Serum ferritin in stroke: a marker of increased body iron stores or stroke severity?

To evaluate the effect of body iron stores on the vulnerability of the brain to ischemia, a focal permanent brain ischemia was induced by photothrombotic occlusion of cortical vessels in rats with or without chronic treatment with iron dextran (25 mg iron/kg, every other day for 20 days, intraperitoneally). Iron dextran induced systemic iron overload as evidenced by high ferritin (Ft) ( x 5) and total iron levels ( x 3) in serum as well as increased Ft expression in the liver and heart. Conversely, neither serum free iron levels nor Ft expression in the brain were changed by iron dextran.
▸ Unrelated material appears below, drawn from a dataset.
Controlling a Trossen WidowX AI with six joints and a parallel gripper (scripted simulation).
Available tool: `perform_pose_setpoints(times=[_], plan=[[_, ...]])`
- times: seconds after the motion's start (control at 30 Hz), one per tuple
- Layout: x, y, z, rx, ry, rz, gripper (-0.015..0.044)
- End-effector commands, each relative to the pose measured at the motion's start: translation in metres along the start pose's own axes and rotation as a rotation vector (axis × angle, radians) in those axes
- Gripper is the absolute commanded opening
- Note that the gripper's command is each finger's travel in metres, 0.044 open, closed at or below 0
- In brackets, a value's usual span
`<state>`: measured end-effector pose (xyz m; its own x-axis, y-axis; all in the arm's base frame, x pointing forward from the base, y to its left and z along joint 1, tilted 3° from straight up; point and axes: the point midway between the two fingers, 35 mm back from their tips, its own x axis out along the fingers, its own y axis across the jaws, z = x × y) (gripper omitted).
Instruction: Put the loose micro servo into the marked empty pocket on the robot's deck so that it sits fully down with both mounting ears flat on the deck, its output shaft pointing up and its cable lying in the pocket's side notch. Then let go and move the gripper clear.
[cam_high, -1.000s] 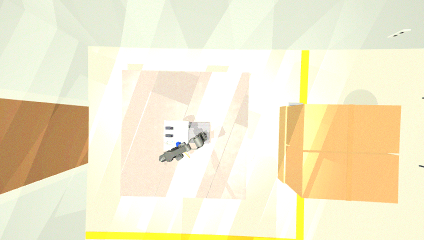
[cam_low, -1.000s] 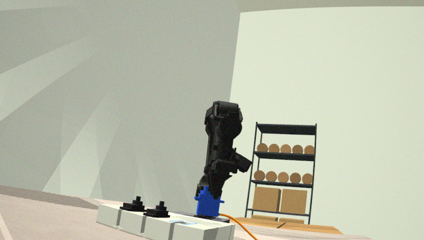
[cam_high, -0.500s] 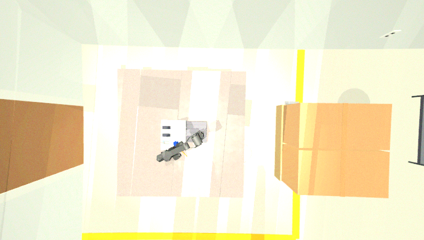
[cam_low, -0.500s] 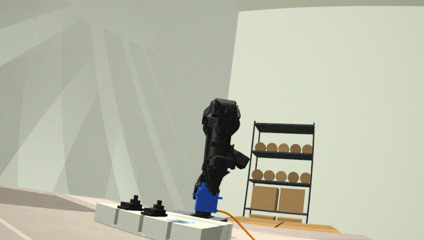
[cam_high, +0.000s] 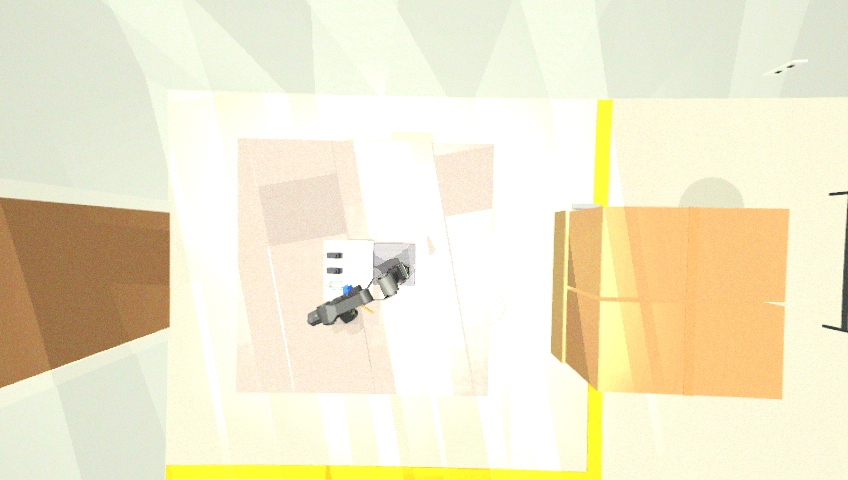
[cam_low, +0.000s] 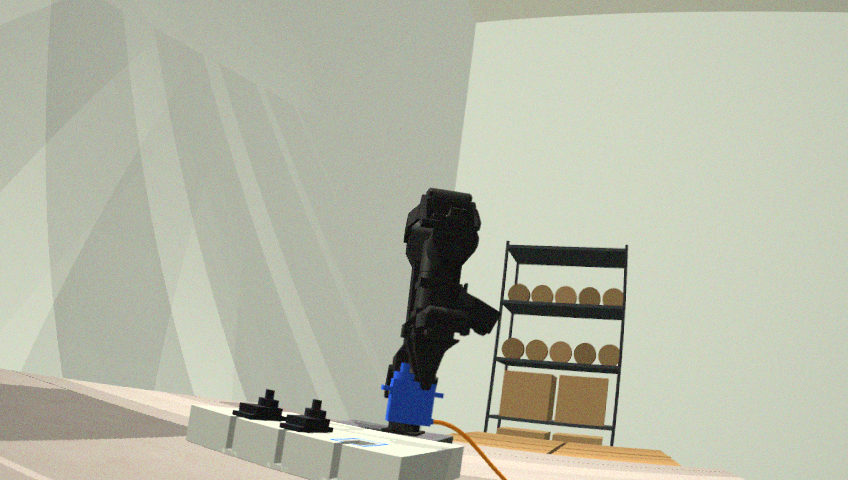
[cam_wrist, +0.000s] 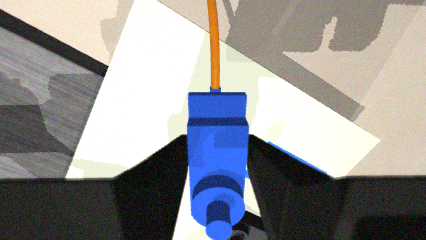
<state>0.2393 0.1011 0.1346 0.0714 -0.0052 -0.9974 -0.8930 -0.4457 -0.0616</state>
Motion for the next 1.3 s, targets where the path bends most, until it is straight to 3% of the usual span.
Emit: perform_pose_setpoints(times=[0.0, 0.43, 1.27], plan=[[-0.002, -0.001, -0.005, -0.001, -0.001, -0.008, 0.0], [-0.002, 0.013, -0.03, 0.056, 0.002, -0.007, 0.0], [-0.002, 0.013, -0.03, 0.907, -0.001, -0.008, 0.0]])
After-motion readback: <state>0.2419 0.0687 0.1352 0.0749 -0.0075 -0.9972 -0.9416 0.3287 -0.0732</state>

Finally, infarct volume was not modified by iron dextran. In addition, induction of ischemia in rats treated with FeCl(3) (560 microg iron/kg, intravenously) as a means of increasing serum free iron levels during the ischemic period did not enlarge infarct volume. We then explored the effect of brain ischemia itself on serum Ft by measuring serum Ft before and after induction of brain ischemic insults with different neurologic outcomes in rats (brain embolization with microspheres, photothrombotic occlusion of cortical vessels, four-vessel occlusion). Serum Ft levels were found higher at day 1 after ischemia than before ischemia only in rats subjected to the most severe insult (brain embolization). In conclusion, our study showed that increased body iron stores do not increase the vulnerability of the brain to ischemia and that brain ischemia, if severe, results in the elevation of serum Ft levels.